NPR

The Prophetic Struggle Of Kendrick Lamar's 'DAMN.'

With faith and fate hanging in the balance, the most celebrated album of the year dares us to grapple with the politics of personal responsibility in America. But is anybody really listening?
Source: Rich Fury, Kevin Winter (2)

"Do you pray at all?"

It may as well have come in all caps, the way it landed like an accusation instead of a question. It wasn't the first time I'd received a text from my mother dripping with good ole Christian guilt. The only sin greater than letting God down is allowing your parents to find out your faith walk is no longer patterned after their footsteps.

Her text wasn't about Kendrick Lamar's album, DAMN., per se, but without knowing it she'd just triggered an existential debate I'd been having with myself since its April release. I was in the middle of laying down some definitive thoughts about the LP when the realization hit me. Just like her nagging text, the Compton MC had spent the better half of a year forcing me to reckon with my doubts about the wrath of God.

I've developed a love-hate relationship with DAMN. In some ways I suspect this is the response Lamar set out to provoke. I imagine I'm not alone. In order to have your LP debut at the top of the Billboard 200 chart — then remain in the top 10 for more than 25 consecutive weeks, while racking up double-platinum sales and seven Grammy nominations to boot — all of God's children, or a close approximation, must be listening hard.
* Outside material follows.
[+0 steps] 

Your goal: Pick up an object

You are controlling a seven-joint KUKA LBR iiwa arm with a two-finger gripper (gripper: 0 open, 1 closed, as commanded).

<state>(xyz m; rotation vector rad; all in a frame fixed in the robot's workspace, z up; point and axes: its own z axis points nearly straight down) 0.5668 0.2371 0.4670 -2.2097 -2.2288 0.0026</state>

Between its chart-topping success and cultural dominance, DAMN. is easily the most celebrated album of the year. It snatched the top spot on NPR Music's list of the best albums of the year by a long shot. It's clearly made for such a time as this — one in which politics and personal accountability are colliding with unprecedented force. The question is whether or not we're grappling with DAMN. -- and being convicted by it — like Lamar no doubt intended.

This is an album that requires much of faithful listeners. It suggests even more about his relationship with his audience, and the ways in which he envisions himself as a prophet more than a pop star. Like a lot of fans, I've found myself meditating's verses like scripture, dissecting the text forward and backward in search of holy discernment. Lord knows I'm no biblical scholar. Hell, I can't remember the last time I set foot inside a church. (Trust, my mother reminds me of this often.) But Lamar's magnanimous LP has me wrestling with the nature of my supposed cursed existence as a black man in the bowels of Babylon — and the ways in which I may be complicit in it.